# Jeff Rapp's 2015 Butler Show Pictures 2 of 2



## Howard Gordon (Jan 21, 2015)

Pictures taken by Howard Gordon


----------



## mike j (Jan 21, 2015)

Nice photo's, now I wish I'd made it there even more so since I saw Bikewhorder's photo's of the event. Anyway, saving for Dudley & Copake. Word has it in the reptilian community that there could be a major slitherfest at Copake.


----------



## bikewhorder (Jan 21, 2015)

Does anyone else feel like Sam Fitzsimmons is like a real life Gandalf?  He's so cool, I want to be just like him when I grow up.
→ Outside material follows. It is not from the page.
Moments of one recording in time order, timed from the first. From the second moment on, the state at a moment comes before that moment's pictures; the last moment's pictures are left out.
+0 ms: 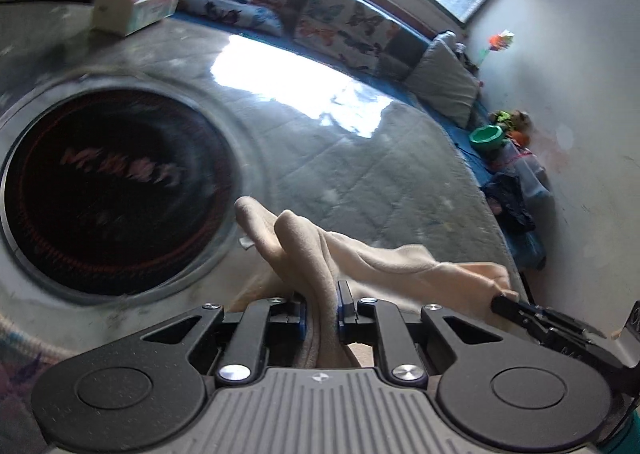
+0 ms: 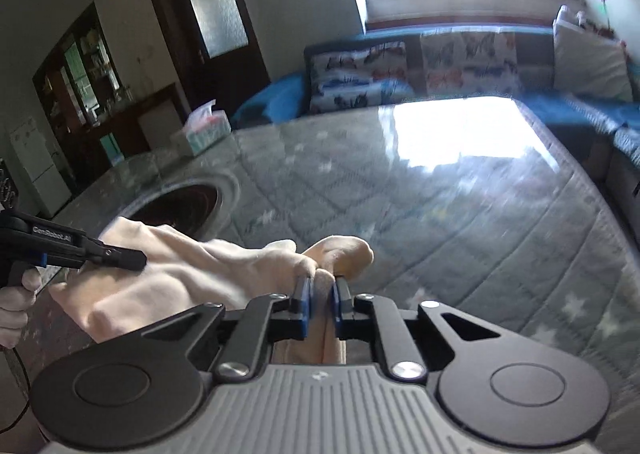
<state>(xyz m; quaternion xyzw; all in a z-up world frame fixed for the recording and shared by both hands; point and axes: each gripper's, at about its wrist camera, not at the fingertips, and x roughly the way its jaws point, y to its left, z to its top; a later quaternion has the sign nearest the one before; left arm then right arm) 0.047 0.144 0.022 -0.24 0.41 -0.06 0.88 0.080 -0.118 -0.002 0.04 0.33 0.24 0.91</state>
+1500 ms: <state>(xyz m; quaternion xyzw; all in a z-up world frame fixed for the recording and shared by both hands) 0.165 -0.036 0.011 -0.17 0.46 -0.17 0.86 0.122 -0.257 0.004 0.00 0.33 0.01 0.94</state>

[video=youtube;yw4_3Dm2Kq8]https://www.youtube.com/watch?v=yw4_3Dm2Kq8[/video]


----------



## catfish (Jan 22, 2015)

Thanks for posting the photos. I've got too make it to this meet sometime. Been trying for a while.....


----------



## Freqman1 (Jan 22, 2015)

Thanks for the pics--I see a lot of the 'usual suspects' there! V/r Shawn


----------



## mike j (Jan 22, 2015)

bikewhorder said:


> Does anyone else feel like Sam Fitzsimmons is like a real life Gandalf?  He's so cool, I want to be just like him when I grow up.
> 
> View attachment 192462
> 
> [video=youtube;yw4_3Dm2Kq8]https://www.youtube.com/watch?v=yw4_3Dm2Kq8[/video]



 I think you may be on to something there, Chris.


----------



## walter branche (Jan 22, 2015)

*Sam Fitzsimmons*

about 15 years ago ,  also shown Paul Grimshaw ,who I worked with for the Schwinn Museum in Chicago


----------



## bicycle larry (Jan 22, 2015)

*2015 butler show*

sam is a super nice guy to talk to. he sells a lot of neet stuff all ways see him at memory lane and ann arbor   from bicycle larry


----------



## Harvest Cyclery (Jan 25, 2015)

Sam is my hero. I spent more time in his booth that my own. I dug through a bunch of smelly suitcases and managed to buy a bunch of 6day race photos Sam got from the Jackie Simes Estate.  I bought that sweet Schwinn cap I'm holding from Curtis after he bought it from a very nice English gentleman and his son who raced professionally in Europe during the 80s. I picked up a US National Team Jersey from those genteel man as well. I really enjoyed that swap.  





I wasn't allowed to buy this photo from the Newark, New Jersey track and Jackie Simes after winning Junior Nationals.


----------



## ZOOK (Jan 25, 2015)

I too have had the pleasure of meeting Sam. A stand up guy very knowledgeable.


----------